There ARE motivations for using (non-uri) IRIs. people are infact using them though maybe not for namespaces yet.

There are NOT many if any uses of different IRIs or different URIs for the same namespace.

Conclusion

We should continue the recommendation not to use URIs or IRIs which are equivalent but arbitrarily different strings. The easist way of ensuing this is to use a cannonical form. We can therefore deprocate the transmission or use of non-canonical forms.
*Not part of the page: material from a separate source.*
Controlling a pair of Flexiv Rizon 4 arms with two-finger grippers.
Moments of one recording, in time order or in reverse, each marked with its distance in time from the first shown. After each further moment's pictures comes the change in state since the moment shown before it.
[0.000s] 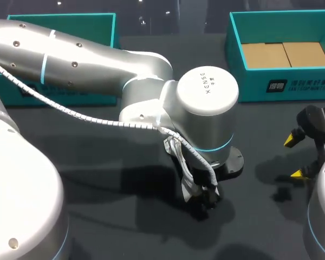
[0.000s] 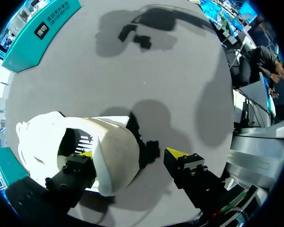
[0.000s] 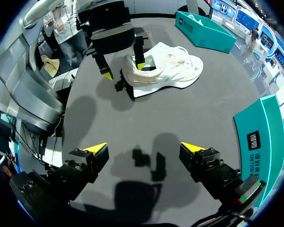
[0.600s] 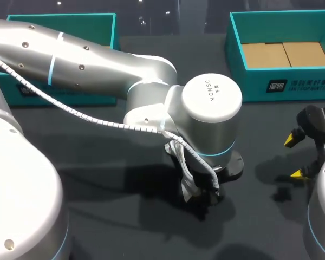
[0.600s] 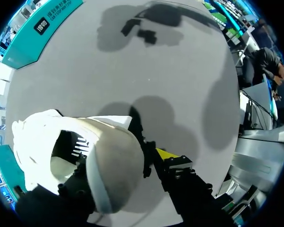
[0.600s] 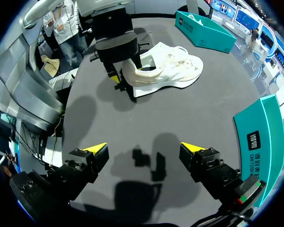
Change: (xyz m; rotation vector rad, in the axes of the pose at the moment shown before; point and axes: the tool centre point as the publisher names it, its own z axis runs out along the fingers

We should switch as soon as possible to canonicalizing IRIs in all applications before comparison (or using equiavlence-aware comparisons). The Namespaces spec should change to say when things are the same. the constraint in XML to constrain that attributes cannot occur twice should be made more complicated. It should say that you can't have two occurrences which are the same attribute name, or two attrributes which are equivalent in any way, leaving I regret some fuzziness. For example, you can't use the xhtml1.0 and xml1.1 namespaces in the same document to put two src attributes on an image! they arenot even the same namespace, but clearly they are equivalent at the application level. It should be clear that the fact that strings are different is not a guarantee that the namespaces are different. The parser just isn't expected to spot this. But I think the parser ought to be allowed to consistently cannonicalize. That makes life much easier for the application. DanC wanted to be able to do strcmp, and he can if the parser canonicalizes.
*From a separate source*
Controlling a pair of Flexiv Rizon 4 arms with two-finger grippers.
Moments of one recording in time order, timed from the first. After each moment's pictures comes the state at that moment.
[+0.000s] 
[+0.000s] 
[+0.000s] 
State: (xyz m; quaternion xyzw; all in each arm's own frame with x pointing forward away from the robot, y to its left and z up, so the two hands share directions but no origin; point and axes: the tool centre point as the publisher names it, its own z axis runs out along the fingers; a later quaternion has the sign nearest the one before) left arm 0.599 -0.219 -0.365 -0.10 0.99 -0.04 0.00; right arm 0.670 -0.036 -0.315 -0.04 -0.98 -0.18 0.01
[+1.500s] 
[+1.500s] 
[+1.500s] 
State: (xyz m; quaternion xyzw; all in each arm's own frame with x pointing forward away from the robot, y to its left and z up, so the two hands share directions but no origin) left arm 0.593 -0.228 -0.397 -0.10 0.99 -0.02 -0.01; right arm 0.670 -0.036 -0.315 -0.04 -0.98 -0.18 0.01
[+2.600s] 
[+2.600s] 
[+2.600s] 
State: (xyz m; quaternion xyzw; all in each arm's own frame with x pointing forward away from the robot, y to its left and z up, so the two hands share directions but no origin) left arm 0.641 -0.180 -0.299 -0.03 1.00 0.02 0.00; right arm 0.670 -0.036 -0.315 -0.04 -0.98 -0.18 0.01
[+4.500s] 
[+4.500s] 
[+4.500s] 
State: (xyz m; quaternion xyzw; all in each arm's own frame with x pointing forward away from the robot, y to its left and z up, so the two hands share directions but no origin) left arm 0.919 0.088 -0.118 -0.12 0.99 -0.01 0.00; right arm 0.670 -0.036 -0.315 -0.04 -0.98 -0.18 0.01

We should then in a few years be able to relax the constraint on not transmitting multiple different forms.

We should formalize with names the various functions above, and make sure there are good working coded implmentations of them in the mjor languages. A standard API will help. URI working group stuff.

References

Footnotes:

The foundational architecture of the web is that there is a global context common to all publically published documents, in which each URI is agreed by everyone to identify the same thing. In practice of course, things break and people are confused and misled. Those making formal systems often restrict the scope of data to that in which this ideal approximation can be taken to hold in practcie as well as in theory.

The fact that the use of uris varies with time (sad but true) (we are NOT talking about living documents or concepts whose reopresentations change, here, but really reuse of the same URI for a totally different concept) means that to model things over a relatively long time one might want to model the time varying nature:

This time modelling can be done and has been done in many ways, but is not addressed here.